**ACTIVITY**
Track down every line below that holds "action" and copy it.

**Records from a dataset**
*** Block opens ***

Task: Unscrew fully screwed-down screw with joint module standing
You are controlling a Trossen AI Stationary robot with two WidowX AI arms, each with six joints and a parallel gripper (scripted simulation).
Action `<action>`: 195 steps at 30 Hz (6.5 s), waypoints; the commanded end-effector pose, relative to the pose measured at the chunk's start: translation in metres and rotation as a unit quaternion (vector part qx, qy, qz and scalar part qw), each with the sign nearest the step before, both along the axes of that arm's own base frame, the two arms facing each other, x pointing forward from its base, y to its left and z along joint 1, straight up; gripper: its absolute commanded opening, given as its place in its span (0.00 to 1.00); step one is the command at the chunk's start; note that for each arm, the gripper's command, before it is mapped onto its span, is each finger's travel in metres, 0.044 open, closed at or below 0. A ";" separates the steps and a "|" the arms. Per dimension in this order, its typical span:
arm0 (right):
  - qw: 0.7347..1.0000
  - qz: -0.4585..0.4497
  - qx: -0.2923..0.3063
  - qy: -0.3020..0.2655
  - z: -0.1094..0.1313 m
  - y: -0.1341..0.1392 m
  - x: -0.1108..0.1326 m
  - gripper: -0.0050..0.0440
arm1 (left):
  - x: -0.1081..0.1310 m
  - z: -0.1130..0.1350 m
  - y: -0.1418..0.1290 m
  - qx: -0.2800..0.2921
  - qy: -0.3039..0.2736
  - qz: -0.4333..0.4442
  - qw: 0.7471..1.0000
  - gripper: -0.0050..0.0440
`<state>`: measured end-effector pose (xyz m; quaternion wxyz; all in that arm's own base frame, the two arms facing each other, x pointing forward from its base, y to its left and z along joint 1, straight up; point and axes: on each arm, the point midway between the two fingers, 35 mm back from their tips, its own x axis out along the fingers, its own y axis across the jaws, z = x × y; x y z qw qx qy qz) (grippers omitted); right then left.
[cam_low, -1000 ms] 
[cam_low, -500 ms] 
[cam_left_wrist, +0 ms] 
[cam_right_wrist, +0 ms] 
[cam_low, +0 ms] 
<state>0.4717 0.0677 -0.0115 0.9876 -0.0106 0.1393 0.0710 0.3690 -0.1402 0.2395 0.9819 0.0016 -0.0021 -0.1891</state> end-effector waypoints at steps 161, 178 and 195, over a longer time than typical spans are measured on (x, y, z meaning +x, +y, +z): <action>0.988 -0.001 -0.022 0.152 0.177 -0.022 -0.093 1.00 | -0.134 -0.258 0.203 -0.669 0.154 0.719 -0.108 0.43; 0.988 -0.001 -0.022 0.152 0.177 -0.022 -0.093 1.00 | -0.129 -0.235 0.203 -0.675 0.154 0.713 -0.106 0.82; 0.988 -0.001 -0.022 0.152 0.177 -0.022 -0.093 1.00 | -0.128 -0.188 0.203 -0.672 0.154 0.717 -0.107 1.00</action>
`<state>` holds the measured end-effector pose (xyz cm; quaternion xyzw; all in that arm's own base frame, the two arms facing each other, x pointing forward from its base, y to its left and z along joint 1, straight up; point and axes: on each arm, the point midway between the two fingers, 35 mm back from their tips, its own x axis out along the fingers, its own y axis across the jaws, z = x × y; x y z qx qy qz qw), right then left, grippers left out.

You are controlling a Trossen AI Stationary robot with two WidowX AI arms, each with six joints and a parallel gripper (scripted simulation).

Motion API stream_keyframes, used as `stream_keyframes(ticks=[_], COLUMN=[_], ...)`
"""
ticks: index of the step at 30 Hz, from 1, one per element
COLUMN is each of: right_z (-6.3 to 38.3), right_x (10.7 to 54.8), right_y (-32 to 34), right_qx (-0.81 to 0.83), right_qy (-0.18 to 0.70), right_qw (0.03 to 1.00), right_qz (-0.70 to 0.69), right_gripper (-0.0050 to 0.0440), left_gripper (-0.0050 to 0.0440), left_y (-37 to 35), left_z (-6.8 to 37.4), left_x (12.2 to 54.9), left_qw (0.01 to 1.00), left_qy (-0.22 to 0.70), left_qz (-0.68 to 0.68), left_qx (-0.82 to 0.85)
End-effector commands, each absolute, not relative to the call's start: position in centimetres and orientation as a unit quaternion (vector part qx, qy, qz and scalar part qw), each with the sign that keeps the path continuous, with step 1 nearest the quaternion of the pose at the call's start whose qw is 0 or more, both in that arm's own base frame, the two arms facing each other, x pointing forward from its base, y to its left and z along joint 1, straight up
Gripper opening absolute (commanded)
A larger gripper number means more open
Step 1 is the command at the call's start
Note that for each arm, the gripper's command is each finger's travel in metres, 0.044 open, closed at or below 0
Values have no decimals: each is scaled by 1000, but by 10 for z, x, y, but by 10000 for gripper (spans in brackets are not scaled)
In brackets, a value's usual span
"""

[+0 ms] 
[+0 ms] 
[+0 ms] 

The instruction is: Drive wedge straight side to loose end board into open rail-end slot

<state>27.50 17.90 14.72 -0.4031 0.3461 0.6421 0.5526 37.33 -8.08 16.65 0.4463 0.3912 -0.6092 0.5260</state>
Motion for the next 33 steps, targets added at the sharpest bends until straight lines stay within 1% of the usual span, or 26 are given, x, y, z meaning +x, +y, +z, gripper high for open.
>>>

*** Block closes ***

**OUTPUT OF THE EXERCISE**
Action `<action>`: 195 steps at 30 Hz (6.5 s), waypoints; the commanded end-effector pose, relative to the pose measured at the chunk's start: translation in metres and rotation as a unit quaternion (vector part qx, qy, qz and scalar part qw), each with the sign nearest the step before, both along the axes of that arm's own base frame, the two arms facing each other, x pointing forward from its base, y to its left and z along joint 1, straight up; gripper: its absolute commanded opening, given as its place in its span (0.00 to 1.00); step one is the command at the chunk's start; note that for each arm, the gripper's command, before it is mapped onto its span, is each finger's travel in metres, 0.044 open, closed at or below 0. A ";" separates the steps and a "|" the arms. Per dimension in this order, its typical span:
<state>0.4717 0.0677 -0.0115 0.9876 -0.0106 0.1393 0.0710 0.3690 -0.1402 0.2395 0.9819 0.0016 -0.0021 -0.1891</state> end-effector waypoints at steps 161, 178 and 195, over a longer time than typical spans are measured on (x, y, z meaning +x, +y, +z): <action>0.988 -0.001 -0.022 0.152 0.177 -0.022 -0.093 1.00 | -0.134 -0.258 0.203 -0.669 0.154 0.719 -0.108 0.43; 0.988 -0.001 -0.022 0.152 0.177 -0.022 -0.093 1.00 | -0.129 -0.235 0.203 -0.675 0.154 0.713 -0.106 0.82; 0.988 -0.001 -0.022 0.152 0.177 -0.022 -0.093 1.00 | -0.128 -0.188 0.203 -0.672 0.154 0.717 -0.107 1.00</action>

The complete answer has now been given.